What needs to be done » Each line from the one with "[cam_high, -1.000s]" through the last line below must be written out exactly. Do not copy pictures.

╭─ Given data

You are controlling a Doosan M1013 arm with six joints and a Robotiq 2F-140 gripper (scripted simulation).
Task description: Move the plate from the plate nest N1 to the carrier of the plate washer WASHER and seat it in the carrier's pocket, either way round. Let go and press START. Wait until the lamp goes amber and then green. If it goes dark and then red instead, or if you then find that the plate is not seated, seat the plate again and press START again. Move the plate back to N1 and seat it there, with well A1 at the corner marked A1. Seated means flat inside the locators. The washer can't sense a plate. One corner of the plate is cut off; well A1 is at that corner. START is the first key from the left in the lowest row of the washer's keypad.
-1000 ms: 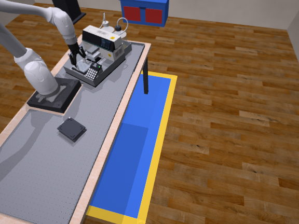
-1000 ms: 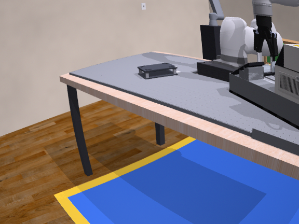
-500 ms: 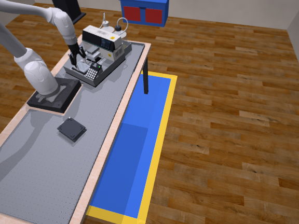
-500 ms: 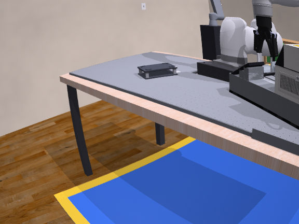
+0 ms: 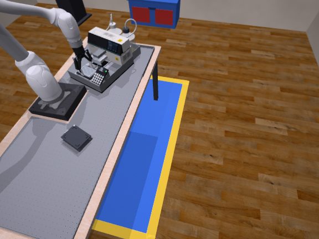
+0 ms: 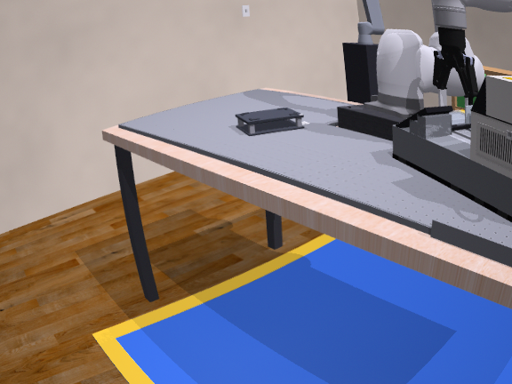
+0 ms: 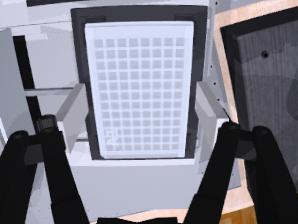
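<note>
The plate lies 20 mm below my hand. Round my hand: plate washer (30 mm ahead, 150 mm to the left, 10 mm above); then plate nest N1 (230 mm ahead, 520 mm to the right, 90 mm below).
</note>
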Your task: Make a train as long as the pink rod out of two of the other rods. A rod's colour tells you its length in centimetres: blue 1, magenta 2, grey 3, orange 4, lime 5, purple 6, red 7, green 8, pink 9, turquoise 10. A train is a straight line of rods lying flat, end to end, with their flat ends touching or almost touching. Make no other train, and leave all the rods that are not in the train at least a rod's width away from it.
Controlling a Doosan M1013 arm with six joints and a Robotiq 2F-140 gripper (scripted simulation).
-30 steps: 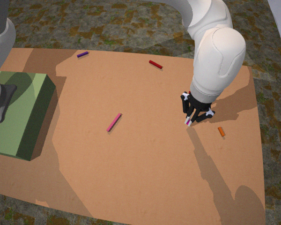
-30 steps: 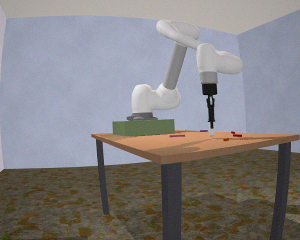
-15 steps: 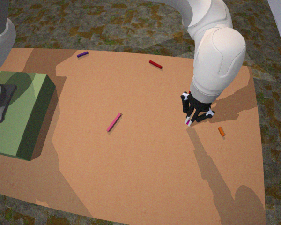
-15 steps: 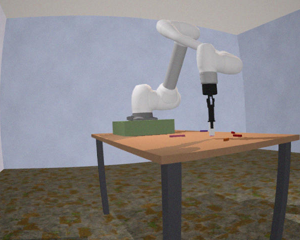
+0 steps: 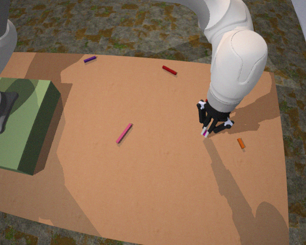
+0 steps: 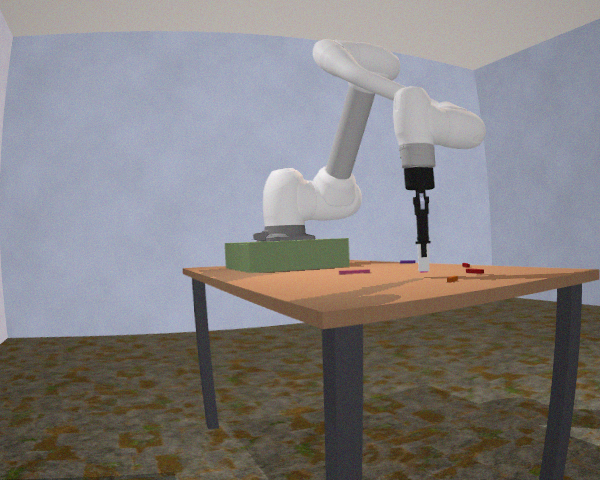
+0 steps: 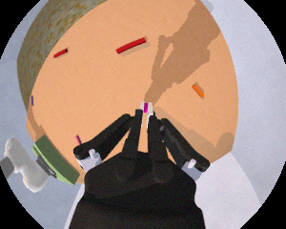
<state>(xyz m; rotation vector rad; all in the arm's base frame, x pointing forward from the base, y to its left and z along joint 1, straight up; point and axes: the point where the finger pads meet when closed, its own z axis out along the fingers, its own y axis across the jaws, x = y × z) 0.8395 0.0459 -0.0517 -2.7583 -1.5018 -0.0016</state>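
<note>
The magenta rod lies 30 mm below my hand. The rest, counted from my hand: purple rod 550 mm behind, 320 mm to the left, 40 mm below; orange rod 140 mm ahead, 40 mm below, 20 mm to the right; pink rod 310 mm behind, 40 mm below, 30 mm to the right.
</note>
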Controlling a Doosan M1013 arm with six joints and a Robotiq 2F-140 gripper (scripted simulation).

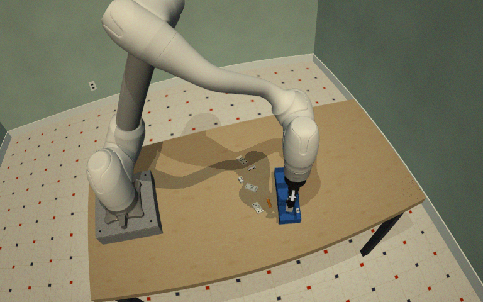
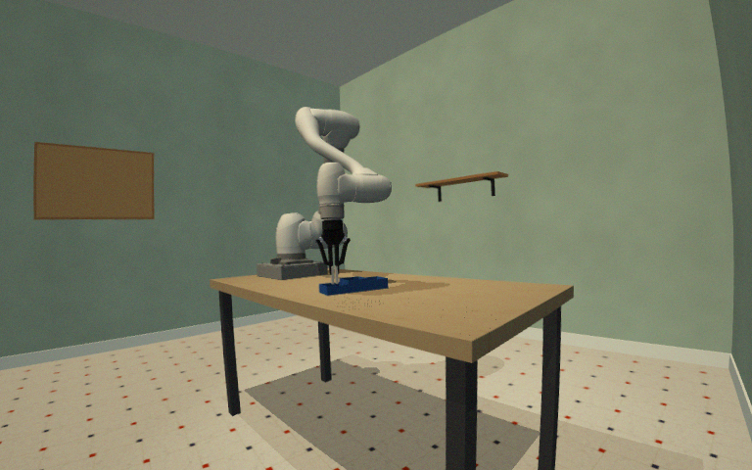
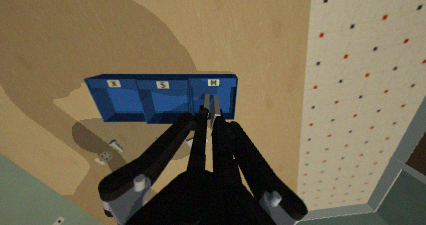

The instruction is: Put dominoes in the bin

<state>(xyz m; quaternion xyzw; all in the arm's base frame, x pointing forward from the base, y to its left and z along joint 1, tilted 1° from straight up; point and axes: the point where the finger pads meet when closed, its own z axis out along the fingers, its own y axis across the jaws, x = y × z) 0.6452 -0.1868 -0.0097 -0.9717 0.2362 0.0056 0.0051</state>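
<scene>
Now: hand 20 mm short of the blue bin, 70 mm to the right of it and 40 mm above it. Round my hand: white domino: 100 mm behind, 310 mm to the left, 60 mm below; then grey screw: 70 mm behind, 260 mm to the left, 60 mm below; then orange stick: 60 mm behind, 70 mm to the left, 60 mm below.
</scene>
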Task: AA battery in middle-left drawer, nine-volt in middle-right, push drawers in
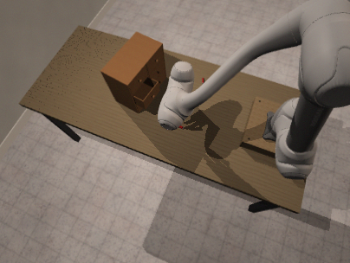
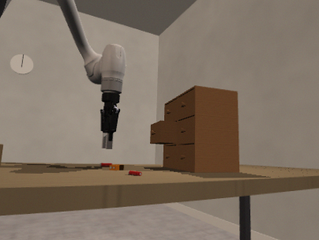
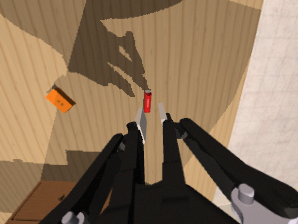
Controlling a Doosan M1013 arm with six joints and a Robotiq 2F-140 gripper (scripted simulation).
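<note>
The AA battery is 100 mm below my hand. The rest, counted from my hand: orange nine-volt battery (30 mm behind, 190 mm to the right, 100 mm below).
</note>
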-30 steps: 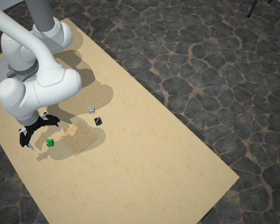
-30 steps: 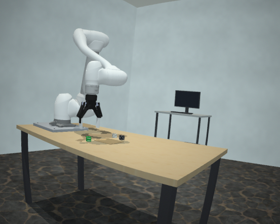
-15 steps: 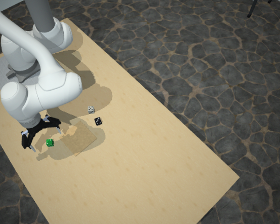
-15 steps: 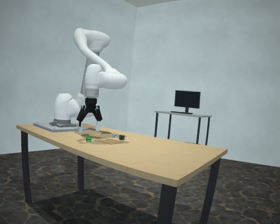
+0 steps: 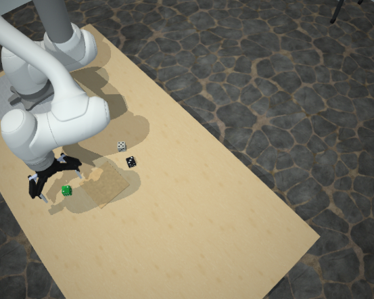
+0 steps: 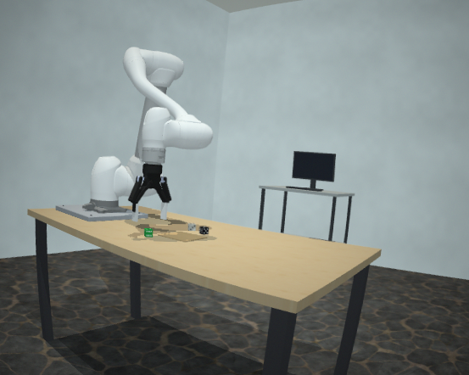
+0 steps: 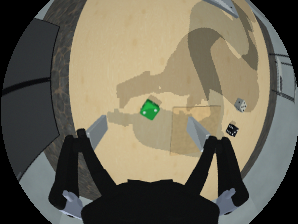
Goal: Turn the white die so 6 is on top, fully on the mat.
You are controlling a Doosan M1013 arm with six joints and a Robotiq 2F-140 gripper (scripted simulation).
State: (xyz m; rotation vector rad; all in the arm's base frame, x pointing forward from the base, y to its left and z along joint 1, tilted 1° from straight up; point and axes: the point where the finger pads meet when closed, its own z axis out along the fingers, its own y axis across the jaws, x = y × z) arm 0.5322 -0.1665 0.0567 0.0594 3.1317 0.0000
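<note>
My gripper is now 260 mm to the right of the black die, 60 mm short of it and 60 mm above it. The rest, counted from my hand: green die: 60 mm below, 10 mm to the left, 10 mm behind; tan mat: 130 mm to the left, 70 mm below, 60 mm ahead; white die: 280 mm to the left, 60 mm below, 20 mm behind.
</note>
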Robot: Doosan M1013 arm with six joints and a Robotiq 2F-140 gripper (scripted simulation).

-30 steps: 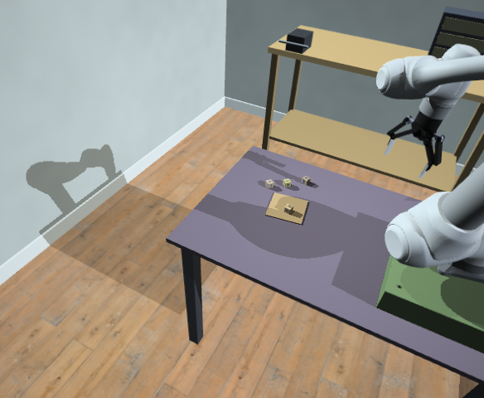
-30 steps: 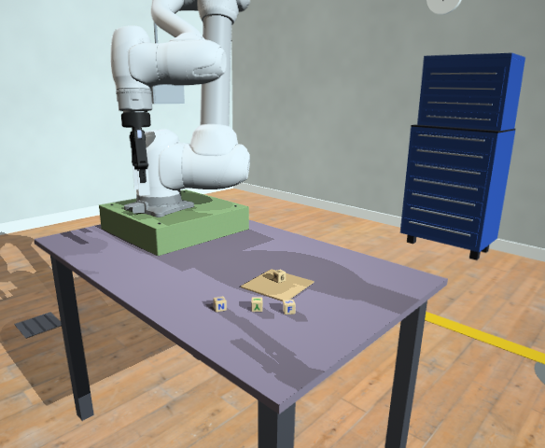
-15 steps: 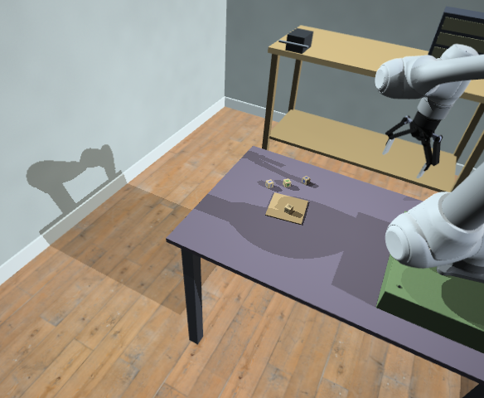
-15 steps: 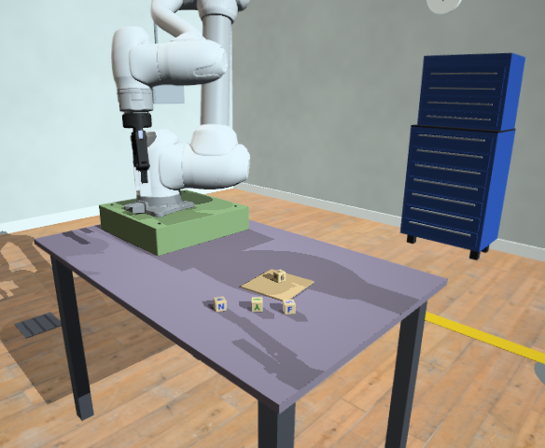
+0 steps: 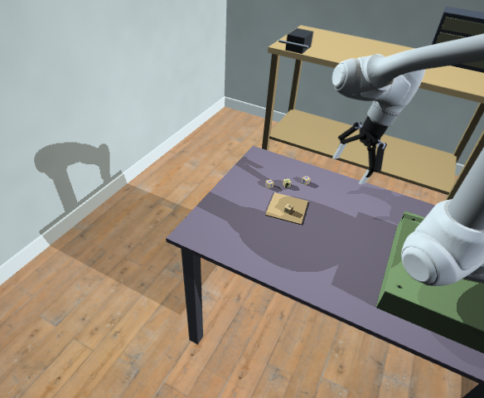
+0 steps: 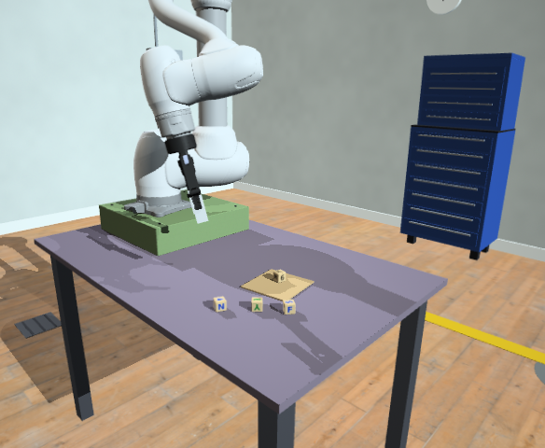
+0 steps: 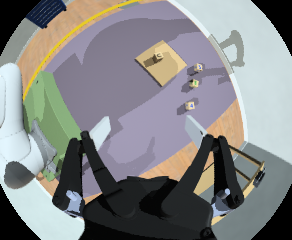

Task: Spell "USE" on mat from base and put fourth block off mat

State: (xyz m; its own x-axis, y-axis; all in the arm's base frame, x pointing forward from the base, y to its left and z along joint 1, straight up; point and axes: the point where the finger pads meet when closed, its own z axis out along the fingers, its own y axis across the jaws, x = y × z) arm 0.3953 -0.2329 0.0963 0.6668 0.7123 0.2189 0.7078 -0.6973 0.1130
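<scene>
The block lies 170 mm below my hand, 150 mm ahead of it and 110 mm to the right of it.
</scene>
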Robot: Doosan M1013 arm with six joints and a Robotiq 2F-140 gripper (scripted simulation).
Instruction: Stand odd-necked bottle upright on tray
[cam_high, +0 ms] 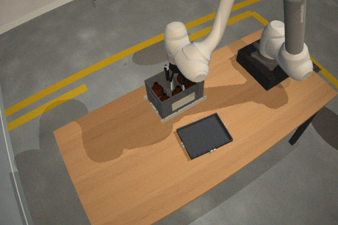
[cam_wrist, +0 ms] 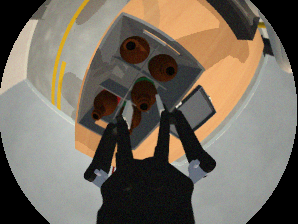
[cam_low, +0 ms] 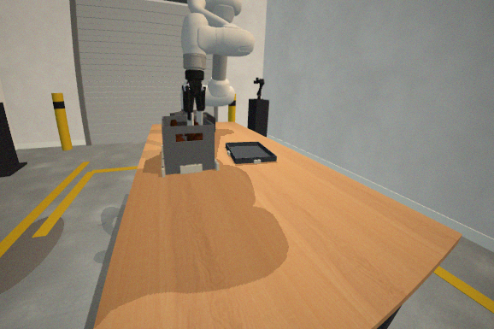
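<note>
Right now the glass bottle is 9 cm below my hand. The rest, counted from my hand: dark tray (3 cm ahead, 26 cm to the left, 16 cm below); grey crate (1 cm behind, 4 cm to the right, 9 cm below).
</note>
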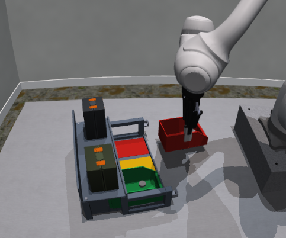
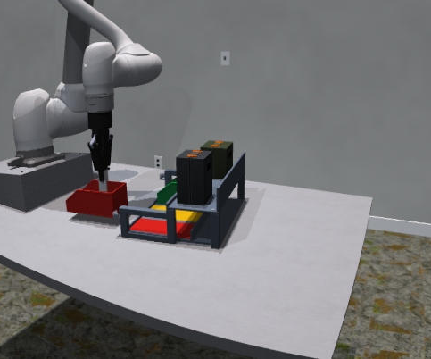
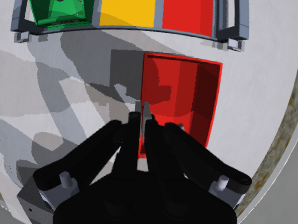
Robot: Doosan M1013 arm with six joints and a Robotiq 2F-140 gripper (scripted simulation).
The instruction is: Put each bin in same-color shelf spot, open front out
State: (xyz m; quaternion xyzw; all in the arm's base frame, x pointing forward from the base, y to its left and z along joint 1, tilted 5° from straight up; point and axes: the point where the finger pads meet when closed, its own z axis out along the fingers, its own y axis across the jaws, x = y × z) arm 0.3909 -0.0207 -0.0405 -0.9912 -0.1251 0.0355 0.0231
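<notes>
Right now my hand is 1 cm short of the red bin, 5 cm to the left of it and 4 cm above it. From my hand the other things lie so: green bin: 18 cm ahead, 20 cm to the left, 6 cm below.
</notes>
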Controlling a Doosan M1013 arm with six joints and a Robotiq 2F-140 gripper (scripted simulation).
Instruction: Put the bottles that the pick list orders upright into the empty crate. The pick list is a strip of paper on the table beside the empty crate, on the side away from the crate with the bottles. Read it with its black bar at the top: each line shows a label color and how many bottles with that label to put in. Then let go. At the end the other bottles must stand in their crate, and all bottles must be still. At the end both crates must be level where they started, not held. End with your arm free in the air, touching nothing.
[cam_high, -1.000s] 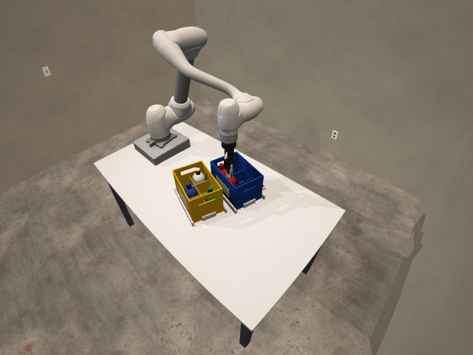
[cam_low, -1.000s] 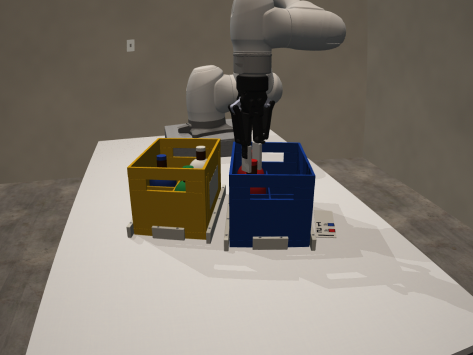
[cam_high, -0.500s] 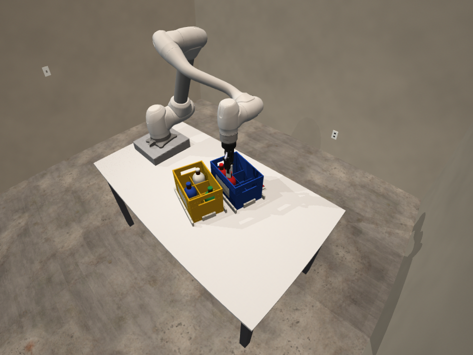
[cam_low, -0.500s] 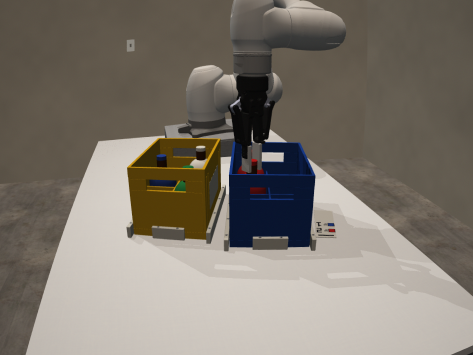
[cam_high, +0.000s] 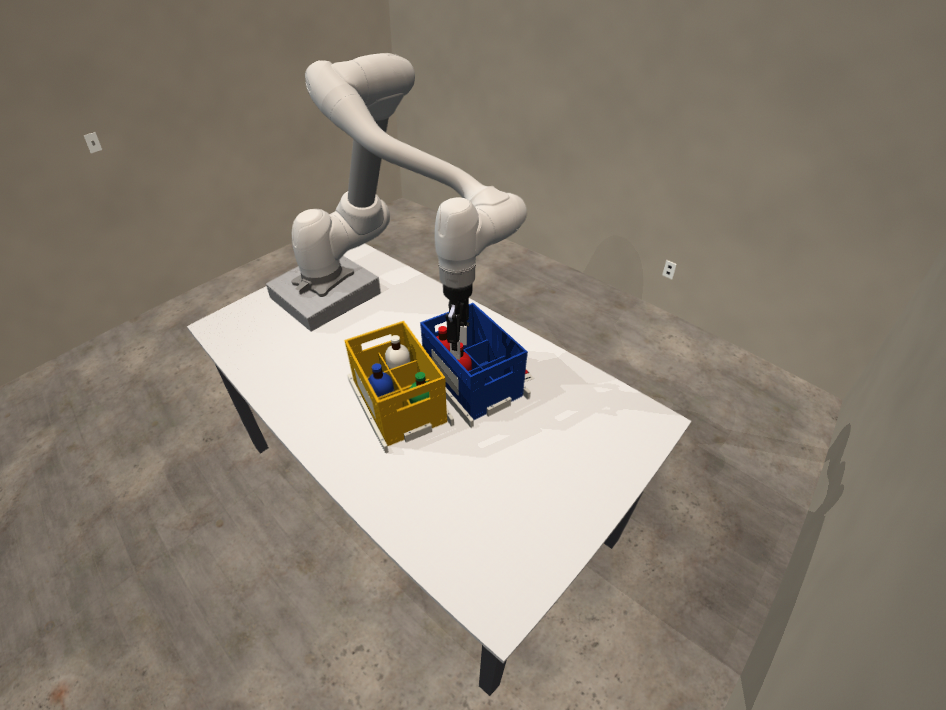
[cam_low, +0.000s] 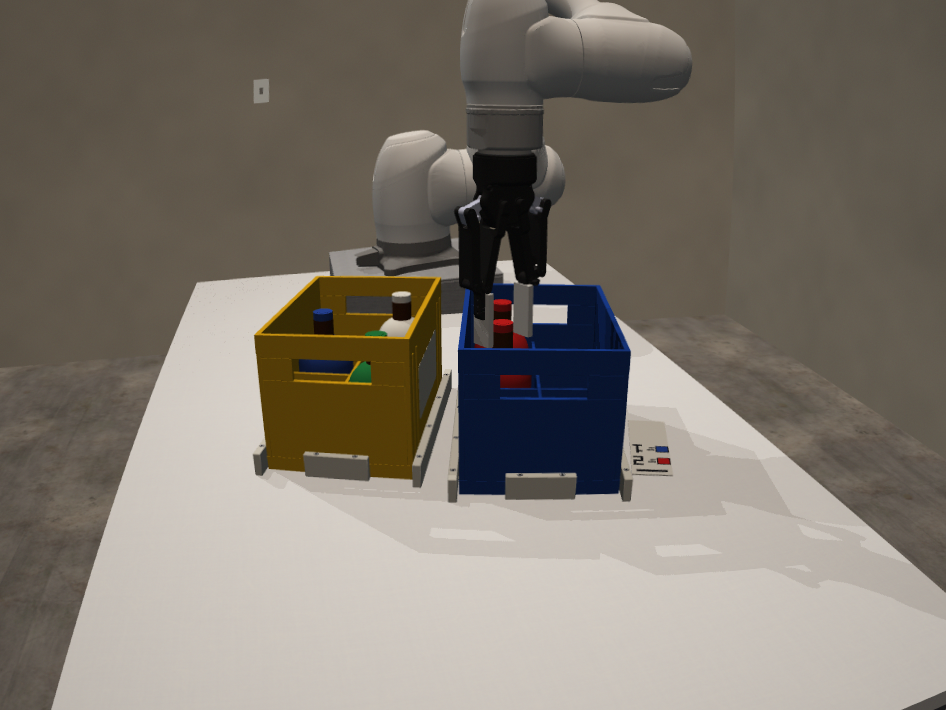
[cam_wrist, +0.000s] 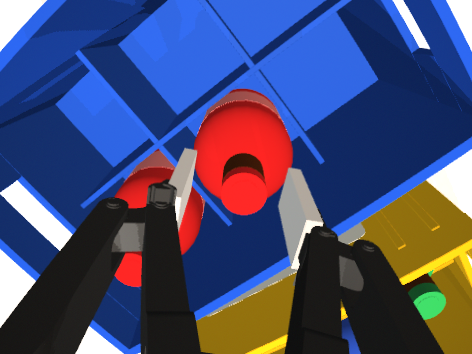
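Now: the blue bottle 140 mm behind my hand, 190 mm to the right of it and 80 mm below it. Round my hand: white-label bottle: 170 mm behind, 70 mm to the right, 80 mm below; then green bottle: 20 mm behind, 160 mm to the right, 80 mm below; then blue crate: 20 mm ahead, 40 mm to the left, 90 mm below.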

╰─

Task solution »
[cam_high, -1.000s] 
[cam_low, -1.000s] 
[cam_high, -0.500s] 
[cam_low, -0.500s] 
[cam_high, +0.000s] 
[cam_low, +0.000s] 
[cam_wrist, +0.000s] 
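Now: the blue bottle 140 mm behind my hand, 190 mm to the right of it and 80 mm below it. Round my hand: white-label bottle: 170 mm behind, 70 mm to the right, 80 mm below; then green bottle: 20 mm behind, 160 mm to the right, 80 mm below; then blue crate: 20 mm ahead, 40 mm to the left, 90 mm below.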

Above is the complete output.